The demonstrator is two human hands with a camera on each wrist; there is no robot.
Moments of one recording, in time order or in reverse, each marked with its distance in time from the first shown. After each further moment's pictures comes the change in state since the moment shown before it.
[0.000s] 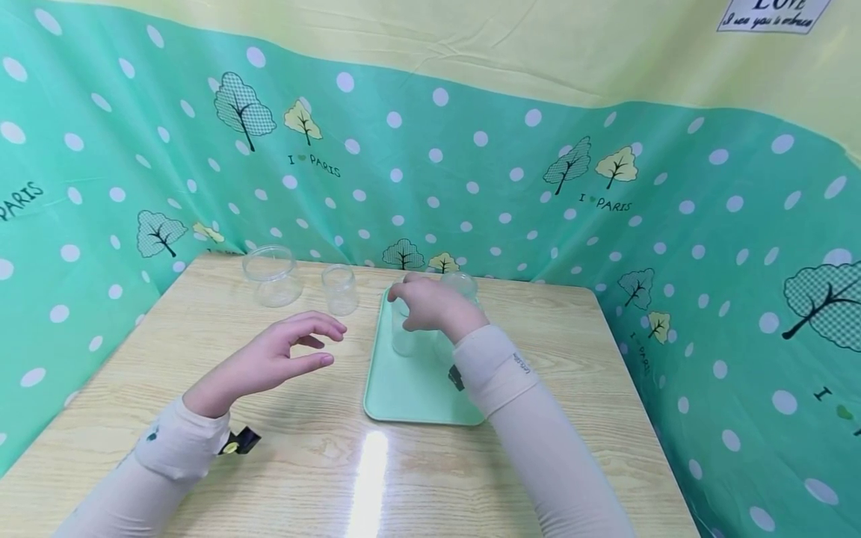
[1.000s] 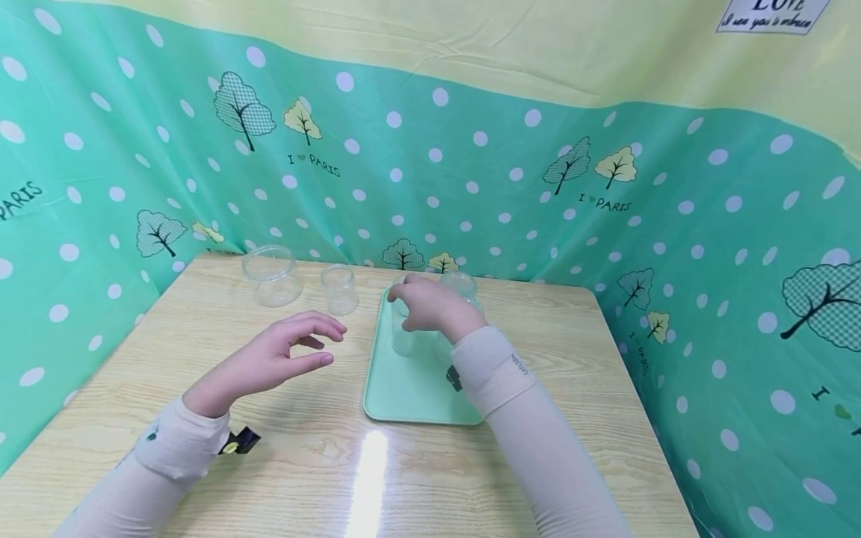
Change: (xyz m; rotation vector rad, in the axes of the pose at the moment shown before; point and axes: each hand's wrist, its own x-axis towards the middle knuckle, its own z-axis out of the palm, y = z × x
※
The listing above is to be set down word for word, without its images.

The demonstrator is two human hands with a camera on each wrist; there is no robot.
Moments of one recording, in time order or in reverse, each marked with its distance in time from the first shown. After each further moment's pictures comes the change in state since the moment shown before it.
[0.000s] 
[1.000s] 
Change: (xyz m; rotation vector rad, in the axes of the pose at the moment shown before; point and axes: each hand's wrist, its own x-axis towards the middle knuckle, its own z-axis out of the palm, y = z × x

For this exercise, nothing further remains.